Ride the Lightning

Cybersecurity and Future of Law Practice Blog
by Sharon D. Nelson Esq., President of Sensei Enterprises, Inc.

RSA Tokens – Can They Really Be Cracked in 13 Minutes?

June 28, 2012

Well, that's what one group of computer scientists claim with respect to the RSA SecurID 800.

For many years, businesses and the government have given employees a card or token that produces a constantly changing set of numbers. Those devices have long been the preferred method of securing electronic date because you couldn't get access to the data without a secret key generated by the devices.

The New York Times reported on the story and the scientists who made the claim, who call themselves Team Prosecco (perhaps I should try deriving inspiration from Prosecco?). The scientists not only say they can pry open the RSA SecurID 800, but similar tools made by other manufacturers. They published their findings in a paper which will be presented at a cryptography conference in August.

RSA says it is looking into the matter. I'll bet it is.

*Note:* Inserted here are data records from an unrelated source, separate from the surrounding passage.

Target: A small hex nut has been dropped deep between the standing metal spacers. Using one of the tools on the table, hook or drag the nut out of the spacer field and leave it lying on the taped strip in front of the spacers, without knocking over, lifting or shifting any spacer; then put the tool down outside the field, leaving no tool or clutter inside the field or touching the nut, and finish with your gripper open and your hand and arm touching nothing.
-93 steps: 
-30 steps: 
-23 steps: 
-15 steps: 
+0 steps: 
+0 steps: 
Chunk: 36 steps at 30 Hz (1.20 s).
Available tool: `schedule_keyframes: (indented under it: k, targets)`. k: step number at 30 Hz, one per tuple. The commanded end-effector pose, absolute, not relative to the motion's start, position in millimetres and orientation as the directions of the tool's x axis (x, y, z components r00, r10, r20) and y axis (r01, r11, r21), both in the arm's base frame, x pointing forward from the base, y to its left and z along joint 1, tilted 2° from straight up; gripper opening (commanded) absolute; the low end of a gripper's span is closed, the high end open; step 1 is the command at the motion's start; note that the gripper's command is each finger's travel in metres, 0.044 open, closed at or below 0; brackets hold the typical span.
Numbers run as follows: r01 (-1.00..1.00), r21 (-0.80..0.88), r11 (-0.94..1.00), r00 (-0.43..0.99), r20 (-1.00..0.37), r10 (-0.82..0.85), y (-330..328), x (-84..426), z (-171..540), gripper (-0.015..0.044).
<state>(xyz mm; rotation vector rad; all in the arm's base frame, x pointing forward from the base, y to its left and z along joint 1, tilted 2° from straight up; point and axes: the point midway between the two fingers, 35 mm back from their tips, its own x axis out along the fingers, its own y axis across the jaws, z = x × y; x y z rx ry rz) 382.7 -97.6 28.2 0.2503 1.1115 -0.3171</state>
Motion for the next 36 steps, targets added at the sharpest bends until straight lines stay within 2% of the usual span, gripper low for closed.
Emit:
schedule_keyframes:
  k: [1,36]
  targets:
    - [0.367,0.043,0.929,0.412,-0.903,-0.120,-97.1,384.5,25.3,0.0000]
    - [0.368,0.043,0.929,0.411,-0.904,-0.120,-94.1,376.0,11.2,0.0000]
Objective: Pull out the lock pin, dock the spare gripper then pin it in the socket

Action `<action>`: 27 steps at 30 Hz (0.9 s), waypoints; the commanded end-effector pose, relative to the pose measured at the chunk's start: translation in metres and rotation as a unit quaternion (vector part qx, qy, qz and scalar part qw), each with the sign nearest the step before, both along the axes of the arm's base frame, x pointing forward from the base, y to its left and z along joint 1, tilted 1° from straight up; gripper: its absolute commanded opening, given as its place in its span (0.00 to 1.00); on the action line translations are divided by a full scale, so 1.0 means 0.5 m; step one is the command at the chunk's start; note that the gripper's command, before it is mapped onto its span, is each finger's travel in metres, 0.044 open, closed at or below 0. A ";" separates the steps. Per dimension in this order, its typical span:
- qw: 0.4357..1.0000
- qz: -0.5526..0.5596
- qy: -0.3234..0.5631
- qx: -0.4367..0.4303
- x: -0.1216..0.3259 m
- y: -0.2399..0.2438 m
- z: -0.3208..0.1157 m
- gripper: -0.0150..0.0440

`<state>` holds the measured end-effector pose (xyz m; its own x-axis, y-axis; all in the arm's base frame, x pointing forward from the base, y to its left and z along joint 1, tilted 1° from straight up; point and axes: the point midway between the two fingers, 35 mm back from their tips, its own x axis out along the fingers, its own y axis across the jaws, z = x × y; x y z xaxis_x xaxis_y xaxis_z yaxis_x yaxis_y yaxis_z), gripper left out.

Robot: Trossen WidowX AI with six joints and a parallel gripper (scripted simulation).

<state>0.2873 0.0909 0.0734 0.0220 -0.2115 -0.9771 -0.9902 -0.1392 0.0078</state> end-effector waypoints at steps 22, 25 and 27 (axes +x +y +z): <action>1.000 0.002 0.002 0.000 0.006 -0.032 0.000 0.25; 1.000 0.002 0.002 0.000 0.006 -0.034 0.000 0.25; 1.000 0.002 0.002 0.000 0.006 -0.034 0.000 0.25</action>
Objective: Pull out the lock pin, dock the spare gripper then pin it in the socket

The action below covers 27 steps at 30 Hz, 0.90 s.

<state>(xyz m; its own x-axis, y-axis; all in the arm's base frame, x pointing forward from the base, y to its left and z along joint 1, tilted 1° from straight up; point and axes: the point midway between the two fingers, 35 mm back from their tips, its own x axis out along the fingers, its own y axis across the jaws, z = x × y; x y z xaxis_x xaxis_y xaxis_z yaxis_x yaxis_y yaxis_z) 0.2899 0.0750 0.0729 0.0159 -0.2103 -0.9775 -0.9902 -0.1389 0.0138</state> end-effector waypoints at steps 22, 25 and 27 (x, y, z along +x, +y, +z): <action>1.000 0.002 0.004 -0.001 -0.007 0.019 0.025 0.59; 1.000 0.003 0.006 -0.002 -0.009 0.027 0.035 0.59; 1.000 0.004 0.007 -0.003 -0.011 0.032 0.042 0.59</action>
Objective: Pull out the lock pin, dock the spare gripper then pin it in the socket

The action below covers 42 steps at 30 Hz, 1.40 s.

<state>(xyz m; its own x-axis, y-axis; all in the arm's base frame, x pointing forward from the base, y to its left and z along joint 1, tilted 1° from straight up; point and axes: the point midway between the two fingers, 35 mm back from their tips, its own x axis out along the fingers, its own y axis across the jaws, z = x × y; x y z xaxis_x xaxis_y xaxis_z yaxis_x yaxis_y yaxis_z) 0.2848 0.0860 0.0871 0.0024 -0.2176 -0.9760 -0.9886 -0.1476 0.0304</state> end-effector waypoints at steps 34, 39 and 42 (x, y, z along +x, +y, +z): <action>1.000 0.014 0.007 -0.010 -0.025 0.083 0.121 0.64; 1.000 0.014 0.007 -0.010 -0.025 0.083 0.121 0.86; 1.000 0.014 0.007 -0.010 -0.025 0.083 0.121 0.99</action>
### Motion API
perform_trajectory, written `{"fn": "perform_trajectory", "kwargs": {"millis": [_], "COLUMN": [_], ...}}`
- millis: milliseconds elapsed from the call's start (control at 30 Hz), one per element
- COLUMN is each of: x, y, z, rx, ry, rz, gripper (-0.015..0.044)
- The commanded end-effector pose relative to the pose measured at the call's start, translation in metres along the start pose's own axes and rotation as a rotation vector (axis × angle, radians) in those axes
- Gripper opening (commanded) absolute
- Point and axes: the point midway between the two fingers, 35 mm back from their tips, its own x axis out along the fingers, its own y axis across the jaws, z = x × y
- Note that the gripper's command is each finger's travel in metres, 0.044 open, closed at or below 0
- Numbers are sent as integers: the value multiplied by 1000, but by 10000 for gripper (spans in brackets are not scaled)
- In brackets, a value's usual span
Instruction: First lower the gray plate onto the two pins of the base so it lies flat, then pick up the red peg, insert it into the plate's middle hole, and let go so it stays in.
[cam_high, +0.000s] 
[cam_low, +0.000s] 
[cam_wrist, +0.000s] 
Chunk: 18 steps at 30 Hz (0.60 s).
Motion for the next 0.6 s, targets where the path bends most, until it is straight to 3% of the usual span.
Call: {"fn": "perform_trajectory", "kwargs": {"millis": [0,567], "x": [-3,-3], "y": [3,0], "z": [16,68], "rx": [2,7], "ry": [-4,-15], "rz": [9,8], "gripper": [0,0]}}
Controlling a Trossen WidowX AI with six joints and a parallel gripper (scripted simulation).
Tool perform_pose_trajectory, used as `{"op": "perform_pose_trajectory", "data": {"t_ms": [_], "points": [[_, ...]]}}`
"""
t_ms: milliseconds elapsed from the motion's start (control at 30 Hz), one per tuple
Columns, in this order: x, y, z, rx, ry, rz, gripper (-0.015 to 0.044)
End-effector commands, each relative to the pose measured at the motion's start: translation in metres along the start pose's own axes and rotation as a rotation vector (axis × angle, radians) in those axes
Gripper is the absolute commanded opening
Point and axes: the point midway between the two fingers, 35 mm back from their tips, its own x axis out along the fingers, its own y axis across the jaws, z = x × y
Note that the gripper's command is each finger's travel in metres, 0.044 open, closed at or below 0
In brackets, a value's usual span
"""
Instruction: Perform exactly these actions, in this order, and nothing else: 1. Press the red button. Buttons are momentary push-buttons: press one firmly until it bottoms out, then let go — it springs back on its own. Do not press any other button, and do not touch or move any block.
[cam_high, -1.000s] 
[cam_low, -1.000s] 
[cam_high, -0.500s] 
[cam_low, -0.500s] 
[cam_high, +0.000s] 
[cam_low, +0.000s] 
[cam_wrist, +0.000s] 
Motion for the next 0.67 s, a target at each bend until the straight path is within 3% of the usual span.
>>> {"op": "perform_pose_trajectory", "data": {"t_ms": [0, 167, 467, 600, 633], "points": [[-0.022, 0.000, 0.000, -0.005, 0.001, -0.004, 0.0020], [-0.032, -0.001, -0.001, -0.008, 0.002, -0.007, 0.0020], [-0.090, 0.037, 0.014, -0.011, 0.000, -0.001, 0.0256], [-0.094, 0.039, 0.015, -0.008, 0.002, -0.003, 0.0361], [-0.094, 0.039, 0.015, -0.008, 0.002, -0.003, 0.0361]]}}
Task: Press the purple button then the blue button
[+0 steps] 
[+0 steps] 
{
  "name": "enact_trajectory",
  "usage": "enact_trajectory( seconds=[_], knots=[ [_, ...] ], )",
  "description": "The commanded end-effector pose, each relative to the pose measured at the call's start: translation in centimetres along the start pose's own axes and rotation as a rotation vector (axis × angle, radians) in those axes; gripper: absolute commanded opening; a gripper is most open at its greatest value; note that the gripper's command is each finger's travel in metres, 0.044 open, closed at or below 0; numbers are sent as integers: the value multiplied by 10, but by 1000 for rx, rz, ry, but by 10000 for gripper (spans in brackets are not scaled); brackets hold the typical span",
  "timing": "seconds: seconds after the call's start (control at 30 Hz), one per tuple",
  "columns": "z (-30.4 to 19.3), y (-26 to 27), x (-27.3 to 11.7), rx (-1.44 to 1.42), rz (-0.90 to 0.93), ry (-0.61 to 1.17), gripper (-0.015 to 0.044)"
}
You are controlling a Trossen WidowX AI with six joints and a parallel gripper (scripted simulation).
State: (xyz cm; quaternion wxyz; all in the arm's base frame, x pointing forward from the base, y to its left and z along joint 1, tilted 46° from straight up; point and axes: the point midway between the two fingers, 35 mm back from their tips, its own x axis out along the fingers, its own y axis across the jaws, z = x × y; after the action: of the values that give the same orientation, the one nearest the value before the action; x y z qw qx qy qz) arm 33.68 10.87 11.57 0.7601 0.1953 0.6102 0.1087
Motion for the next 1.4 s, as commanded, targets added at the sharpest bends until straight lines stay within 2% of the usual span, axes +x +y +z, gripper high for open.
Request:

This is not the first challenge to RSA. In March of 2011, RSA announced that hackers had breached its data protection and Lockheed Martin announced some months later that its computer network had been penetrated by hackers exploiting the RSA vulnerability.

Cryptographers have long warned that the standards used by these encryption tools were antiquated and susceptible to attack. Companies have tended to think that it would take a long time to crack their keys and that hackers would therefore find it impractical to do so.

The new paper challenges that assumption. The RSA token took the shortest time to open: 13 minutes. A device made by Siemens took slightly longer: 22 minutes. A third device, made by Gemalto, based in the Netherlands, took 92 minutes.

I love that security researcher Dan Kaminsky refers to cryptography as the "molasses of computer science." He says that it advances so slowly because scientists are busy fixing technologies that are "on fire" and less likely to address those that seem merely theoretically problematic.

But if the paper is accurate, we have a fire of enormous proportions about to rage across the electronic world.